• _REQUIRED WORK_
Could you return the lines below exactly, from the first line up to and including the line that holds "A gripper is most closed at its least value"?

[Dataset items]
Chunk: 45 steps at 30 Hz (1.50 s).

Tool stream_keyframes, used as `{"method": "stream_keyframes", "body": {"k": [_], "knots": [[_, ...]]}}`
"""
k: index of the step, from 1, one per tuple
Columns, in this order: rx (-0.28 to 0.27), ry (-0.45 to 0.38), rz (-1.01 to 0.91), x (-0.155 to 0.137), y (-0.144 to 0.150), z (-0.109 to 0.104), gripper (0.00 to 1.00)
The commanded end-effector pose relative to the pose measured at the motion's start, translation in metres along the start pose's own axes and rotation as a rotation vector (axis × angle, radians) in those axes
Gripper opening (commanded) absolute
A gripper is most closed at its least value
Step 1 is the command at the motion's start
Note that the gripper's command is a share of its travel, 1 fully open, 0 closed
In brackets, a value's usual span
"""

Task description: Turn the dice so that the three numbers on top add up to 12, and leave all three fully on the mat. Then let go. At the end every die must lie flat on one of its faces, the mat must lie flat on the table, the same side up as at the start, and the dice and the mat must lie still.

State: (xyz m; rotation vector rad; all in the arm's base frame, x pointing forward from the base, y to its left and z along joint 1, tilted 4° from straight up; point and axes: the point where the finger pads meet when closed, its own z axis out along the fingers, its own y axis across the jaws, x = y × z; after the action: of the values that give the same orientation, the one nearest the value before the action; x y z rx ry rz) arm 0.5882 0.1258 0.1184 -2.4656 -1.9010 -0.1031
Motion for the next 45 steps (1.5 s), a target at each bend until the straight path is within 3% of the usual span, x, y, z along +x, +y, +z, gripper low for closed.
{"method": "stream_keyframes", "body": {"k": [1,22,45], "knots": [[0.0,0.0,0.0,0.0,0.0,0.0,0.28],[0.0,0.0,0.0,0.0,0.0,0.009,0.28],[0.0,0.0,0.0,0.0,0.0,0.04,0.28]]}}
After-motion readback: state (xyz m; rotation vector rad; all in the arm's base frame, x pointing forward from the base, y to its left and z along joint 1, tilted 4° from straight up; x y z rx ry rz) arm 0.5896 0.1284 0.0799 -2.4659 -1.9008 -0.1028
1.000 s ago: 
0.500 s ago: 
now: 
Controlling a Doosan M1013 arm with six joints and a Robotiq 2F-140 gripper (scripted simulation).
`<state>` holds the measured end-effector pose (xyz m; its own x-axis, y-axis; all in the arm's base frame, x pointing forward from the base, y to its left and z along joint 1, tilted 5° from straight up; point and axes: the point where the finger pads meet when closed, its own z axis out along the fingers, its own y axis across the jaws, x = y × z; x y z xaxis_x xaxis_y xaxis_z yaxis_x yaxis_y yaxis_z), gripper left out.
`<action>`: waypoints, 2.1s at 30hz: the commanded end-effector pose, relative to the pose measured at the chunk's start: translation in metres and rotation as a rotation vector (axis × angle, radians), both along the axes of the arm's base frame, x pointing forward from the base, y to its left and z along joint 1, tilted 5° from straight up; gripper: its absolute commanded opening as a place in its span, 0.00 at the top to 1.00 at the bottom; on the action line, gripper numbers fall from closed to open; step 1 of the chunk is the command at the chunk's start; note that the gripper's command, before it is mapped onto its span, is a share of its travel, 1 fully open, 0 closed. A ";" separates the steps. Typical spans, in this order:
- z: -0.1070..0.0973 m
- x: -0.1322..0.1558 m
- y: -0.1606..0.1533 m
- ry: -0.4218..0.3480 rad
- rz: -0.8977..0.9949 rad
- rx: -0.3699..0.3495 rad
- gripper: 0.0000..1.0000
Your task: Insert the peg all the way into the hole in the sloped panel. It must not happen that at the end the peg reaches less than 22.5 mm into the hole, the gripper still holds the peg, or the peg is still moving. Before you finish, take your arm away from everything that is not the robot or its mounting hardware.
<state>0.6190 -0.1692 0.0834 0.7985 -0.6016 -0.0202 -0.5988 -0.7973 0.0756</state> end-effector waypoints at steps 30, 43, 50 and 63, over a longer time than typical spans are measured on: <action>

• _RESULT FOR THIS EXERCISE_
Chunk: 45 steps at 30 Hz (1.50 s).

Tool stream_keyframes, used as `{"method": "stream_keyframes", "body": {"k": [_], "knots": [[_, ...]]}}`
"""
k: index of the step, from 1, one per tuple
Columns, in this order: rx (-0.28 to 0.27), ry (-0.45 to 0.38), rz (-1.01 to 0.91), x (-0.155 to 0.137), y (-0.144 to 0.150), z (-0.109 to 0.104), gripper (0.00 to 1.00)
The commanded end-effector pose relative to the pose measured at the motion's start, translation in metres along the start pose's own axes and rotation as a rotation vector (axis × angle, radians) in those axes
Gripper opening (commanded) absolute
A gripper is most closed at its least value

Nothing further is needed for the exercise.